OLS Regression Results
Dep. Variable:	calories	R-squared:	0.774
Model:	OLS	Adj. R-squared:	0.747
Method:	Least Squares	F-statistic:	29.03
Date:	Sun, 03 Aug 2025	Prob (F-statistic):	7.97e-15
Time:	20:33:24	Log-Likelihood:	-206.59
No. Observations:	58	AIC:	427.2
Df Residuals:	51	BIC:	441.6
Df Model:	6
Covariance Type:	nonrobust

	coef	std err	t	P>\|t\|	[0.025	0.975]
Intercept	107.7586	1.194	90.277	0.000	105.362	110.155
PC1	-1.8336	0.741	-2.475	0.017	-3.321	-0.346
PC2	3.8950	0.919	4.240	0.000	2.051	5.739
PC3	4.3355	1.176	3.686	0.001	1.974	6.697
PC4	10.9172	1.261	8.654	0.000	8.385	13.450
PC5	9.0880	1.897	4.791	0.000	5.279	12.896
PC6	12.7554	2.052	6.217	0.000	8.636	16.875

Omnibus:	21.542	Durbin-Watson:	2.118
Prob(Omnibus):	0.000	Jarque-Bera (JB):	44.731
Skew:	1.104	Prob(JB):	1.94e-10
Kurtosis:	6.692	Cond. No.	2.77

Notes:
[1] Standard Errors assume that the covariance matrix of the errors is correctly specified.

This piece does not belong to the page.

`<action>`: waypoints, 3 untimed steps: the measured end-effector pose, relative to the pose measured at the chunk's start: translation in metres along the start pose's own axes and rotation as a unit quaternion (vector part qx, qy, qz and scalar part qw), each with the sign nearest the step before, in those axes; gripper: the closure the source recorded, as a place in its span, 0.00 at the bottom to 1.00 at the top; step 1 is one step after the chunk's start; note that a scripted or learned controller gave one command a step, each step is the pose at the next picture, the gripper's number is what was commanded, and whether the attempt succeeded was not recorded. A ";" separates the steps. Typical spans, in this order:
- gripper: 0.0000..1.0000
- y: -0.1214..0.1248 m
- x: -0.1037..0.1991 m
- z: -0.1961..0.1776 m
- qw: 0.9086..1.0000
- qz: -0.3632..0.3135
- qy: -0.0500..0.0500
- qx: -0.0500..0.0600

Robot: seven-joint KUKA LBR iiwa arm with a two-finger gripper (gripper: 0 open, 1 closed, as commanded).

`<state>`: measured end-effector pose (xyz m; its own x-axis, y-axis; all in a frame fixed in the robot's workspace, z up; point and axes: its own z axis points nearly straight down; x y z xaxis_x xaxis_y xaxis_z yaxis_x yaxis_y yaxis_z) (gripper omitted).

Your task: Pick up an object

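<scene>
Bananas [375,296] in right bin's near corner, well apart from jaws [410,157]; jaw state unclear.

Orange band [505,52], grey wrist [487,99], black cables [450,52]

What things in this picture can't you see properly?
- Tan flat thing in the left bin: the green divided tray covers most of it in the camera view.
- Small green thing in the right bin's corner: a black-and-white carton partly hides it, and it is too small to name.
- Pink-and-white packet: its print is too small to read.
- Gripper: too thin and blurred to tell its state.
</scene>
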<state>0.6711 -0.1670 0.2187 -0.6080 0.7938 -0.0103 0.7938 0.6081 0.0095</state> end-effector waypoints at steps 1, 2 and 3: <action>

\(R^{2}\) is 77.4% which is decent and all the predictor variables have a low p-value value. We make predictions using the test data and then plot the out of sample observed vs. predicted. First we calculate the principal components of the testing data and then make the predictions.

# X for testing data
X0_test = data_test.iloc[:,1:]

# scaled test data
X_test_scaled = sc.transform(X0_test)

# calculate the principal components for the testing data
X_test = pca.transform(X_test_scaled)
X_test_pca = pd.DataFrame(data = X_test,
             columns=['PC{}'.format(i+1)
                      for i in range(X_test.shape[1])])
# calculate the predictions
predictions_pca = result_pca.predict(X_test_pca)

Now we plot the out of sample predictions obtained from regression model using raw data as well as the predictions obtained from model using the first six principal components on the same plot with different colors.

# Observed vs. Predicted plot
plt.figure(figsize=(20,7))

plt.scatter(predictions, data_test["calories"], label='raw', color='black', marker='o')
plt.scatter(predictions_pca, data_test["calories"],  label='PCA', color='blue', marker='o')
# sns.regplot(y = data_test["calories"],x = predictions,ci=None,line_kws={"color":"red"})
plt.ylabel("Observed calories")
plt.xlabel("Predicted calories")
plt.legend()

# Create the abline
x_line = np.linspace(min(data_test["calories"]), max(data_test["calories"]), 100)
y_line = 1 * x_line + 1
plt.plot(x_line, y_line, color='red')
plt.show()

The out of sample observed vs. predicted plot looks decent with all the points just around the red line. WE look at the evaluation metrics for the model built using the principal components.

from sklearn.metrics import mean_absolute_error,mean_squared_error
print("Mean Absolute Error:",round(mean_absolute_error(data_test["calories"],predictions_pca),2))
print("Root Mean Squared Error:",round((mean_squared_error(data_test["calories"],predictions_pca))** 0.5,2))

Mean Absolute Error: 4.66
Root Mean Squared Error: 6.11

For the regression model using first six principal components, Root Mean Squared Error (RMSE) is 4.66 and Mean Absolute Error (MAE) is 6.11 which is an improvement from the regression model using the raw data.